**HOW TO COMPLETE THIS TASK:**
No pictures go into the copy. Write out exactly the lines below from the one containing "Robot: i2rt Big" through the one containing "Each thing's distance".

══ ENTRIES PROVIDED ══

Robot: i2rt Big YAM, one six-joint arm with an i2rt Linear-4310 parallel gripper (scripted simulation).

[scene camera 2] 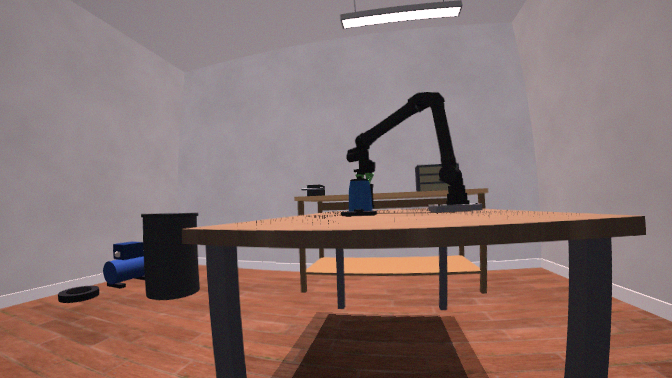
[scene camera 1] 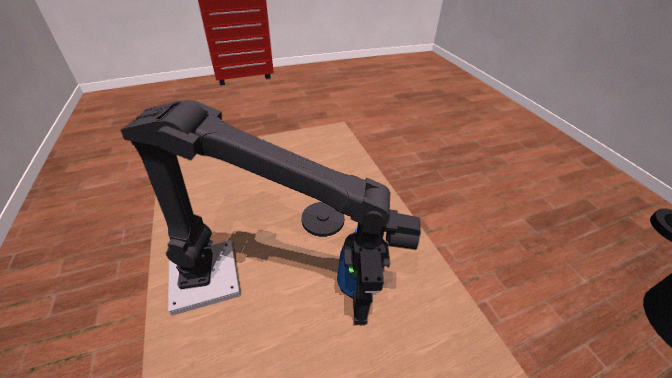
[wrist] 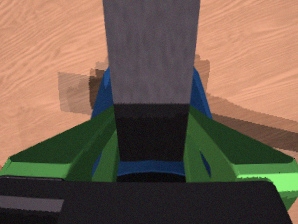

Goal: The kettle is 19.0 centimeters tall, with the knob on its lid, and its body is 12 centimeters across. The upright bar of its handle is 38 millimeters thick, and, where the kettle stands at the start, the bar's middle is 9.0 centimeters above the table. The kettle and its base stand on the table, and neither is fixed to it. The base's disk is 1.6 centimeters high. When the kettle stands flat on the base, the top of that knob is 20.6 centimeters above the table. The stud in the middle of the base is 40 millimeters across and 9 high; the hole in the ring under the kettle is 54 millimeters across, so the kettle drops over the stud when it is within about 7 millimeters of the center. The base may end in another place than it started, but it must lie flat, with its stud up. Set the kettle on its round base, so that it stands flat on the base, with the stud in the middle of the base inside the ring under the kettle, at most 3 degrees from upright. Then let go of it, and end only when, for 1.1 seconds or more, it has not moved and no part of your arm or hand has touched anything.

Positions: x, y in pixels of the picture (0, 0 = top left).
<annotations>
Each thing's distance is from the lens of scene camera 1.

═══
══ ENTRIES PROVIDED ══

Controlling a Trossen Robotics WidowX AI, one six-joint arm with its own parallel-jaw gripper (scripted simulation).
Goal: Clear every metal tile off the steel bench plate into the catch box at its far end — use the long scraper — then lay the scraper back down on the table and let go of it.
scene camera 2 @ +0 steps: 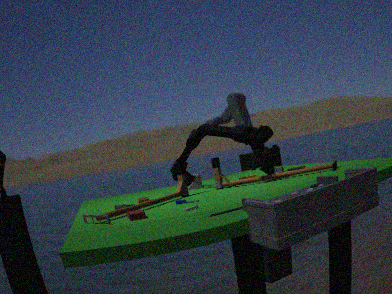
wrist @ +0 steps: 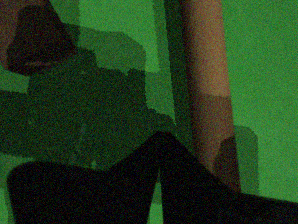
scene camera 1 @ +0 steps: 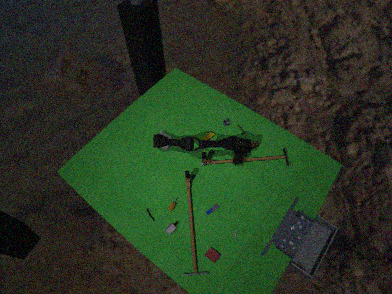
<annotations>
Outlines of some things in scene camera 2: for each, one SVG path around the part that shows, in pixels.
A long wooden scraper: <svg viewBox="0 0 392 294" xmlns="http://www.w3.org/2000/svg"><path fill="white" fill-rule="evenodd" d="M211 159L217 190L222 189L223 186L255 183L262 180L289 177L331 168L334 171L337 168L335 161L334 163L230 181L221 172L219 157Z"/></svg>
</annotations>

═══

**THE ANSWER:**
Robot: i2rt Big YAM, one six-joint arm with an i2rt Linear-4310 parallel gripper (scripted simulation).

[scene camera 2] 
[scene camera 1] 
[wrist] 

Goal: The kettle is 19.0 centimeters tall, with the knob on its lid, and its body is 12 centimeters across. The upright bar of its handle is 38 millimeters thick, and, where the kettle stands at the start, the bar's middle is 9.0 centimeters above the table. The kettle and its base stand on the table, and neither is fixed to it. The base's disk is 1.6 centimeters high. When the kettle stands flat on the base, the top of that knob is 20.6 centimeters above the table. The stud in the middle of the base is 40 millimeters across and 9 high; the hole in the ring under the kettle is 54 millimeters across, so the kettle drops over the stud when it is within about 7 millimeters of the center. The base may end in another place than it started, but it must lie flat, with its stud up. Set the kettle on its round base, so that it stands flat on the base, with the stud in the middle of the base inside the ring under the kettle, at most 3 degrees from upright. Then let go of it, and end only when, for 1.1 seconds or more, it has not moved and no part of your arm or hand has touched anything.

Positions: x, y in pixels of the picture (0, 0 = top left).
<annotations>
Each thing's distance is from the lens of scene camera 1.

With the answer given, the exercise is closed.